51. Rennet curd.—Rennet extract and pepsin coagulation differs from coagulation by acids, and cannot be looked on as a simple removal of the base from a caseinate. The presence of soluble calcium salts (or other alkaline earth salts) seems to be essential, and the precipitate formed is not casein or a casein salt, but a salt of a slightly different nucleoalbumin called "paracasein." Many writers, following Halliburton, call this modification produced by rennin the "casein" and that from which it is derived, "caseinogen." Foster and a few others have used the term "tyrein" for the rennet clot.

A number of investigations have been made on the conditions essential or favorable to formation of the coagulum, especially with regard to the effects of the degree of acidity and of conditions affecting the amount of calcium present, either as free soluble salt or bound to the casein. Soluble salts of calcium, barium and strontium favor or hasten coagulation, while salts of ammonium, sodium and potassium retard or prevent coagulation.

The bulk of the coagulum from milk is a calcium paracaseinate, but it carries down with it calcium phosphate and fat, both of which bodies have been helped to remain in their state of suspension in milk by the presence of the casein salt. Lindet (1912) has concluded that about one-half of the phosphorus contained in the rennet curd is in the form of phosphate of lime (probably tricalcic), the other half being organically combined phosphoric acid.

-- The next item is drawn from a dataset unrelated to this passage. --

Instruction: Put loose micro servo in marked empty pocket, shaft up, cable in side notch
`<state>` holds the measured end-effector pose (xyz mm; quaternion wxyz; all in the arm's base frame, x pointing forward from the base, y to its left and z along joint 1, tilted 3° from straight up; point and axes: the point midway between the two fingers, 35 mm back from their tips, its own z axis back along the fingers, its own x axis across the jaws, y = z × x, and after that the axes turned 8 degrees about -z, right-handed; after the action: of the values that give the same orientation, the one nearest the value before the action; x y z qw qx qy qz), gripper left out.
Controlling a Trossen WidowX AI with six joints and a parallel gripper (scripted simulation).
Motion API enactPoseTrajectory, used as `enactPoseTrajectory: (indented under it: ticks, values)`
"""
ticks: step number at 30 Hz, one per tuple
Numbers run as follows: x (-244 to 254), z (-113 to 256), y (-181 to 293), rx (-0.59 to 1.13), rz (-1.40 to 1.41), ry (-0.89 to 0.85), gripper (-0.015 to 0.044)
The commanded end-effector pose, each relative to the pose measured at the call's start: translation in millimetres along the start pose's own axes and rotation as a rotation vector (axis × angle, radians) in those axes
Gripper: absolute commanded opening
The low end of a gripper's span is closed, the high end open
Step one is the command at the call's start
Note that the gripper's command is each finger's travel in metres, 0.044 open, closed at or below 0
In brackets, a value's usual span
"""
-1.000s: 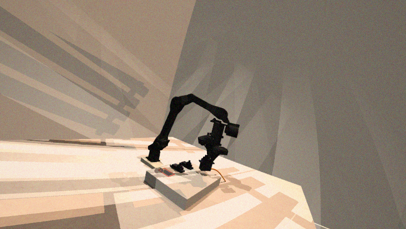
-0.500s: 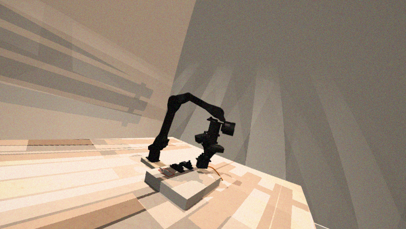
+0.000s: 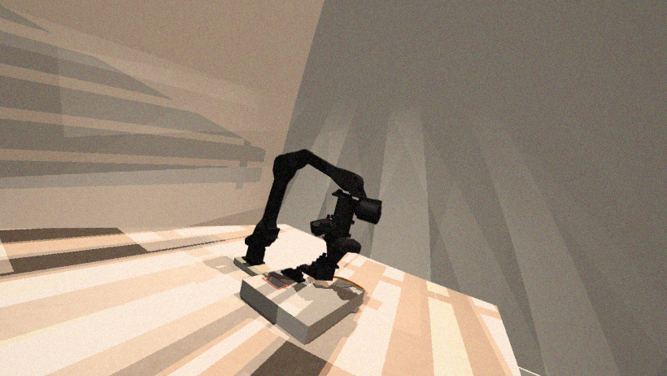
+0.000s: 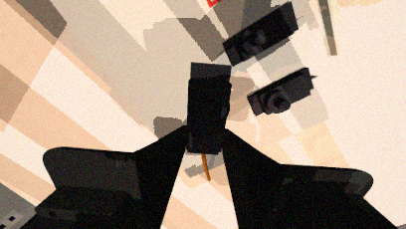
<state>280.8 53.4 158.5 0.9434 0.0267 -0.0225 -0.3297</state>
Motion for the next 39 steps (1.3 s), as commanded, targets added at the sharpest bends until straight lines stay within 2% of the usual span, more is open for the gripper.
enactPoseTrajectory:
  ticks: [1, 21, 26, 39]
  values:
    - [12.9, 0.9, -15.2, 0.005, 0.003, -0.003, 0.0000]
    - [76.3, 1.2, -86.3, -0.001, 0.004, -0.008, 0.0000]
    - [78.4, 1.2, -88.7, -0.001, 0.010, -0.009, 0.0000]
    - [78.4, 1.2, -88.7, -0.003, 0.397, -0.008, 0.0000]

52. Hammarsten's theory.—According to Hammarsten (1877, 1896), whose view has been commonly held, the distinctive effect of the ferment is not precipitation but the transformation of casein into paracasein. This is evidenced by the fact that if rennet be allowed to act on solutions free from lime salts no precipitate occurs; but there is an invisible alteration of the casein, for now, even if the ferment be destroyed by boiling the solution, addition of lime salts will cause immediate coagulation. (See also Spiro, 1906.) Hence the process of rennet coagulation is a two-phase process; the first phase is the transformation of casein by rennin, the second is the visible coagulation caused by lime salts.

Furthermore, if the purest casein and the purest rennin were used, Hammarsten always found after coagulation that the filtrate contained very small amounts of a protein. This protein he designated as the "whey protein."

In accordance with these observations, Hammarsten (1911) explains the rennin action "as a cleavage process, in which the chief mass of the casein, sometimes more than 90 per cent, is split off as paracasein, a body closely related to casein, and in the presence of sufficient amounts of lime salts the paracasein-lime precipitates out while the proteose-like substance (whey-protein) remains in solution."